Пилот прикурил сбереженный в запас окурок и лёг. К нему подошла Зорка, прислонилась к плечу и замерла. Пилоту было больно менять положение, он помнил об этом и все-таки стал поворачиваться на бок. Повернувшись, нашел, не открывая глаз, собачью голову и опустил на нее руку, а собака придвинулась еще плотнее и сама стала гладиться о ладонь. И оттого, что она искала его ласки и сочувствия, хотя куда больше ласка, и сочувствие, и жалость нужны были ему, у пилота даже как-то посветлело на душе, потому что у ничего не имеющих ничего не просят.

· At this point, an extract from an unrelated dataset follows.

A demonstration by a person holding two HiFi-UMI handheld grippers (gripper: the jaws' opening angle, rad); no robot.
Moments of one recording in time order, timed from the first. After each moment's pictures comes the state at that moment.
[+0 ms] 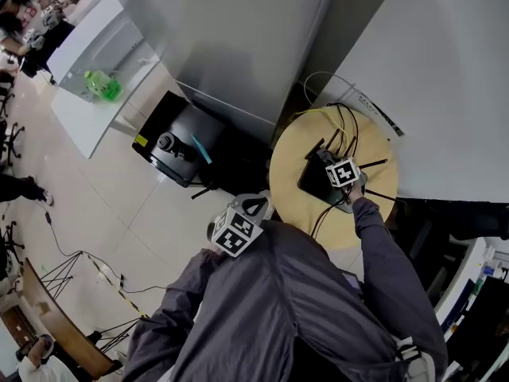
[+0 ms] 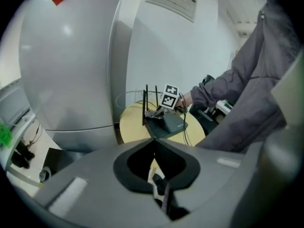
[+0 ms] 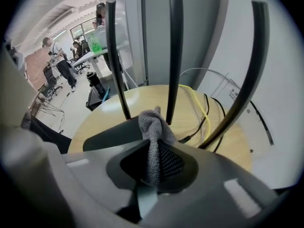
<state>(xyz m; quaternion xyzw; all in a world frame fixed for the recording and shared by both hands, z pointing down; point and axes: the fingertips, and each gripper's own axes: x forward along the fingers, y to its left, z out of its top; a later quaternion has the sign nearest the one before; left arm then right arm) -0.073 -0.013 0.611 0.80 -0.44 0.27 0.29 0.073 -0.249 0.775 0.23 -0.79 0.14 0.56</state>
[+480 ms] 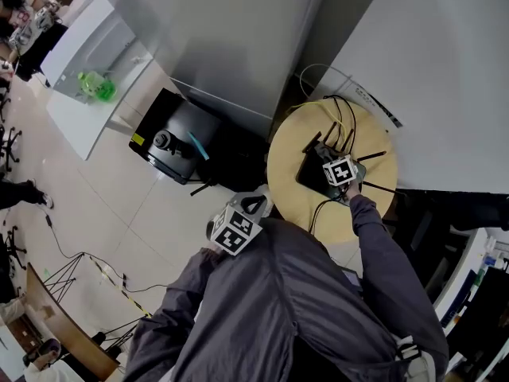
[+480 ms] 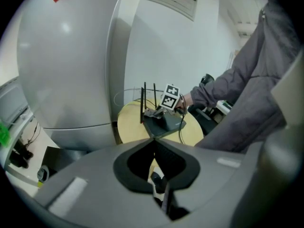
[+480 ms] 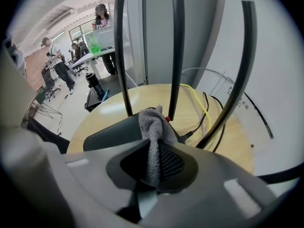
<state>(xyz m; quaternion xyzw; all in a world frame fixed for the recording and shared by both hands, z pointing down) -0.070 -0.006 0.615 0.80 -0.43 0.28 0.30 0.074 -0.238 0.777 0.24 -0.79 0.13 0.54</state>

Он ничего не имел, ничего не мог дать, и ненавидел свое беспомощное тело. Такое слабое и такое требовательное: оно все время требовало еды — как работающий двигатель горючего. Пока двигатель работал вхолостую, можно было не беспокоиться о горючем: Остановиться? Ну и пусть, он сам хотел остановить его. Но учительница уговорила не останавливать, и он пошел на это тогда. Решив, что Заручьев и Ольхин бросили их, и, значит, двигатель обязан работать, потому что Анастасии Яковлевне нужны тепло и какая-то опора. Он так думал, должен был так думать.
Он ошибся — в тот раз и Ольхин и Заручьев вернулись. Но и минутная потребность в силе разбудила слабость: голод, однажды получивший подачку, стало невозможно смирять.
— Говорят, существует лечение голодом. Я, кажется, согласился бы обменять его на любые болезни, — сказал пилот и прикусил язык: не следовало вспоминать о голоде, можно подумать, будто он, не смея говорить прямо, выпрашивает новую подачку. Ничего подобного, голод существует сам по себе, он не собирается его ублажать, наоборот! Пилот оглянулся на учительницу, готовый закричать об этом. Анастасия Яковлевна сидела по обыкновению с вязанием на коленях, но руки неподвижно лежали на спицах, прогнув их своей тяжестью.
Она думала о том, что относительно счастлива, пожалуй: из темноты переходить в тьму Легче, чем из света. Слабое утешение, но все-таки. И она почти прожила отпускаемое людям. Сын? Он потерял ее уже давно, ну и — так и не найдет, вот и все… Она думала об этом, как читают иногда книгу — мысли не становились драными, за ними не было образов. А фразу пилота о лечений голодом, вернее то, что угадывалось за ней, слепая учительница именно увидела.